The records below are to be transcribed in full, exactly as given.

Record set:
+-------+
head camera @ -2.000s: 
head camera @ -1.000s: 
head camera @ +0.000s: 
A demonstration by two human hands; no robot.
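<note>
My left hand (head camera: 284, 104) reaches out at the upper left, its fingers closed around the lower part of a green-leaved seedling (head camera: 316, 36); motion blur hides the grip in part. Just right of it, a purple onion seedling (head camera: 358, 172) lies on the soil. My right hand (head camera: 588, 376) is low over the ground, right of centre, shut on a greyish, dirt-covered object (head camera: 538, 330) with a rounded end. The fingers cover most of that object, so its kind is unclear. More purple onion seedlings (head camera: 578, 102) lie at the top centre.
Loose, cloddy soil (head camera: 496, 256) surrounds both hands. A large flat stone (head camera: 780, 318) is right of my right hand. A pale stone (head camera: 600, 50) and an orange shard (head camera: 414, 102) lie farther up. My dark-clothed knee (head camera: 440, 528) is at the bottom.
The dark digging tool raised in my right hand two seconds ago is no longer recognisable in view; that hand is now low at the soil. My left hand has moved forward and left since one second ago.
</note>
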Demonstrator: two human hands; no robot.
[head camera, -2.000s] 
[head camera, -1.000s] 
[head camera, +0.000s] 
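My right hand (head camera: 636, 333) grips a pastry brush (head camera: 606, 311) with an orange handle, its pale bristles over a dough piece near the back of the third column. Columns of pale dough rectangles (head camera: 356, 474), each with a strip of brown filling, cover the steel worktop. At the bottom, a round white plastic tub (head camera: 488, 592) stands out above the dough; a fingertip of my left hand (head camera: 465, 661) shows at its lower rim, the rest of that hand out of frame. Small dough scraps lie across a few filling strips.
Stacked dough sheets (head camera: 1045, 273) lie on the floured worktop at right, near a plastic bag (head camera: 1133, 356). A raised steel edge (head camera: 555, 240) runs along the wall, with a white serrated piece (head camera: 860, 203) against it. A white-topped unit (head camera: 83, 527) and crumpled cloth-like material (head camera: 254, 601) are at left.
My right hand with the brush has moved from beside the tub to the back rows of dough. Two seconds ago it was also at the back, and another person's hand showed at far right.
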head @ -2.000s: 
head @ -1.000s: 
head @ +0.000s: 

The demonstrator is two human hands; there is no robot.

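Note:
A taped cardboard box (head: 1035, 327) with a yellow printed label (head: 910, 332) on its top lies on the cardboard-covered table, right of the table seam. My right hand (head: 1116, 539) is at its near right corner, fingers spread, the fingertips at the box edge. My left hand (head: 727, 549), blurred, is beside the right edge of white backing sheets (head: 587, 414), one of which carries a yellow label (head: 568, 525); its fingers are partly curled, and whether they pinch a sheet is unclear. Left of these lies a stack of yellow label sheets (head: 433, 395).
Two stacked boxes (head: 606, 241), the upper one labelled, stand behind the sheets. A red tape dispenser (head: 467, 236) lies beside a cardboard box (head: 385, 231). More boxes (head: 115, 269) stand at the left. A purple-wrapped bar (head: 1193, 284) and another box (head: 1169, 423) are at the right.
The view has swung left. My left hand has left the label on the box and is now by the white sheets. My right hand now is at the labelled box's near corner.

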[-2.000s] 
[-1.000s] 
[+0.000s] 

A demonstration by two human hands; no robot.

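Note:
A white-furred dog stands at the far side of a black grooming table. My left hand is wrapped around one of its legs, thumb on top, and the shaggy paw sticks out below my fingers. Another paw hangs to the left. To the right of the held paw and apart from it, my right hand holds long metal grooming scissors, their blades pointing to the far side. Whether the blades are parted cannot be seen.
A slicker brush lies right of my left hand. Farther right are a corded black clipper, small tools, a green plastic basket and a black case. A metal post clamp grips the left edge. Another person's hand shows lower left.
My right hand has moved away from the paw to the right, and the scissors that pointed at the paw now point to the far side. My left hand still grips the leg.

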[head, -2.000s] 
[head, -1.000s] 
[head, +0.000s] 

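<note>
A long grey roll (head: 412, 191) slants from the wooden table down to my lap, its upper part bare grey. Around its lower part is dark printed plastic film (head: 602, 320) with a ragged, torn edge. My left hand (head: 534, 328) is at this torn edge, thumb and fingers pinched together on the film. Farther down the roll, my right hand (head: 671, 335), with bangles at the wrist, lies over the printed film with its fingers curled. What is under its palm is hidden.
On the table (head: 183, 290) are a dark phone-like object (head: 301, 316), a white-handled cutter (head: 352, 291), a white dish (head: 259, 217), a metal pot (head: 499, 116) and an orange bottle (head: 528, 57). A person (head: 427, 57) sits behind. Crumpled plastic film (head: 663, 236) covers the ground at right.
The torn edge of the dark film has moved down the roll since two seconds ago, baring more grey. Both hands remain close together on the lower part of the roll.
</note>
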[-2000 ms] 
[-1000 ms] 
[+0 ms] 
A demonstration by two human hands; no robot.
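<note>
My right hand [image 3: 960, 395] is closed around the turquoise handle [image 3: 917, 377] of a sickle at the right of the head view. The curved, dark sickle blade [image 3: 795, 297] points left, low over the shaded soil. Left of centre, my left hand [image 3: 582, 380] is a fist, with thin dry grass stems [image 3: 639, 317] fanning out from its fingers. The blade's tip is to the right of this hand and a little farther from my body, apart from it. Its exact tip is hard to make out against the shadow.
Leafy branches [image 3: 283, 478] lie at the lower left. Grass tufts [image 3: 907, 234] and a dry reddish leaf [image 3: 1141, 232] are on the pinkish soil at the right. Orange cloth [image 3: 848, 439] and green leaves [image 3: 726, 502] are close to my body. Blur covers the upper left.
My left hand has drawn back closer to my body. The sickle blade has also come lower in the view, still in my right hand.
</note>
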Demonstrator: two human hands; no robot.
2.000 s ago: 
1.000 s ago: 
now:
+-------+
Response to this exercise:
head camera @ -2.000s: 
head camera @ -1.000s: 
head camera @ +0.000s: 
A demonstration by two human hands; no robot.
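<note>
My left hand (head camera: 284, 104) reaches out at the upper left, its fingers closed around the lower part of a green-leaved seedling (head camera: 316, 36); motion blur hides the grip in part. Just right of it, a purple onion seedling (head camera: 358, 172) lies on the soil. My right hand (head camera: 588, 376) is low over the ground, right of centre, shut on a greyish, dirt-covered object (head camera: 538, 330) with a rounded end. The fingers cover most of that object, so its kind is unclear. More purple onion seedlings (head camera: 578, 102) lie at the top centre.
Loose, cloddy soil (head camera: 496, 256) surrounds both hands. A large flat stone (head camera: 780, 318) is right of my right hand. A pale stone (head camera: 600, 50) and an orange shard (head camera: 414, 102) lie farther up. My dark-clothed knee (head camera: 440, 528) is at the bottom.
The dark digging tool raised in my right hand two seconds ago is no longer recognisable in view; that hand is now low at the soil. My left hand has moved forward and left since one second ago.
</note>
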Demonstrator: two human hands; no robot.
[head camera, -2.000s] 
[head camera, -1.000s] 
[head camera, +0.000s] 
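My right hand (head camera: 636, 333) grips a pastry brush (head camera: 606, 311) with an orange handle, its pale bristles over a dough piece near the back of the third column. Columns of pale dough rectangles (head camera: 356, 474), each with a strip of brown filling, cover the steel worktop. At the bottom, a round white plastic tub (head camera: 488, 592) stands out above the dough; a fingertip of my left hand (head camera: 465, 661) shows at its lower rim, the rest of that hand out of frame. Small dough scraps lie across a few filling strips.
Stacked dough sheets (head camera: 1045, 273) lie on the floured worktop at right, near a plastic bag (head camera: 1133, 356). A raised steel edge (head camera: 555, 240) runs along the wall, with a white serrated piece (head camera: 860, 203) against it. A white-topped unit (head camera: 83, 527) and crumpled cloth-like material (head camera: 254, 601) are at left.
My right hand with the brush has moved from beside the tub to the back rows of dough. Two seconds ago it was also at the back, and another person's hand showed at far right.
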head @ -2.000s: 
head @ -1.000s: 
head @ +0.000s: 

The demonstrator is two human hands; there is no robot.

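Note:
A taped cardboard box (head: 1035, 327) with a yellow printed label (head: 910, 332) on its top lies on the cardboard-covered table, right of the table seam. My right hand (head: 1116, 539) is at its near right corner, fingers spread, the fingertips at the box edge. My left hand (head: 727, 549), blurred, is beside the right edge of white backing sheets (head: 587, 414), one of which carries a yellow label (head: 568, 525); its fingers are partly curled, and whether they pinch a sheet is unclear. Left of these lies a stack of yellow label sheets (head: 433, 395).
Two stacked boxes (head: 606, 241), the upper one labelled, stand behind the sheets. A red tape dispenser (head: 467, 236) lies beside a cardboard box (head: 385, 231). More boxes (head: 115, 269) stand at the left. A purple-wrapped bar (head: 1193, 284) and another box (head: 1169, 423) are at the right.
The view has swung left. My left hand has left the label on the box and is now by the white sheets. My right hand now is at the labelled box's near corner.
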
[-2.000s] 
[-1.000s] 
[+0.000s] 

A demonstration by two human hands; no robot.

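Note:
A white-furred dog stands at the far side of a black grooming table. My left hand is wrapped around one of its legs, thumb on top, and the shaggy paw sticks out below my fingers. Another paw hangs to the left. To the right of the held paw and apart from it, my right hand holds long metal grooming scissors, their blades pointing to the far side. Whether the blades are parted cannot be seen.
A slicker brush lies right of my left hand. Farther right are a corded black clipper, small tools, a green plastic basket and a black case. A metal post clamp grips the left edge. Another person's hand shows lower left.
My right hand has moved away from the paw to the right, and the scissors that pointed at the paw now point to the far side. My left hand still grips the leg.
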
[head, -2.000s] 
[head, -1.000s] 
[head, +0.000s] 

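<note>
A long grey roll (head: 412, 191) slants from the wooden table down to my lap, its upper part bare grey. Around its lower part is dark printed plastic film (head: 602, 320) with a ragged, torn edge. My left hand (head: 534, 328) is at this torn edge, thumb and fingers pinched together on the film. Farther down the roll, my right hand (head: 671, 335), with bangles at the wrist, lies over the printed film with its fingers curled. What is under its palm is hidden.
On the table (head: 183, 290) are a dark phone-like object (head: 301, 316), a white-handled cutter (head: 352, 291), a white dish (head: 259, 217), a metal pot (head: 499, 116) and an orange bottle (head: 528, 57). A person (head: 427, 57) sits behind. Crumpled plastic film (head: 663, 236) covers the ground at right.
The torn edge of the dark film has moved down the roll since two seconds ago, baring more grey. Both hands remain close together on the lower part of the roll.
</note>
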[-2000 ms] 
[-1000 ms] 
[+0 ms] 
A demonstration by two human hands; no robot.
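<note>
My right hand [image 3: 960, 395] is closed around the turquoise handle [image 3: 917, 377] of a sickle at the right of the head view. The curved, dark sickle blade [image 3: 795, 297] points left, low over the shaded soil. Left of centre, my left hand [image 3: 582, 380] is a fist, with thin dry grass stems [image 3: 639, 317] fanning out from its fingers. The blade's tip is to the right of this hand and a little farther from my body, apart from it. Its exact tip is hard to make out against the shadow.
Leafy branches [image 3: 283, 478] lie at the lower left. Grass tufts [image 3: 907, 234] and a dry reddish leaf [image 3: 1141, 232] are on the pinkish soil at the right. Orange cloth [image 3: 848, 439] and green leaves [image 3: 726, 502] are close to my body. Blur covers the upper left.
My left hand has drawn back closer to my body. The sickle blade has also come lower in the view, still in my right hand.
</note>
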Demonstrator: two human hands; no robot.
2.000 s ago: 
1.000 s ago: 
now:

With that, the output is done.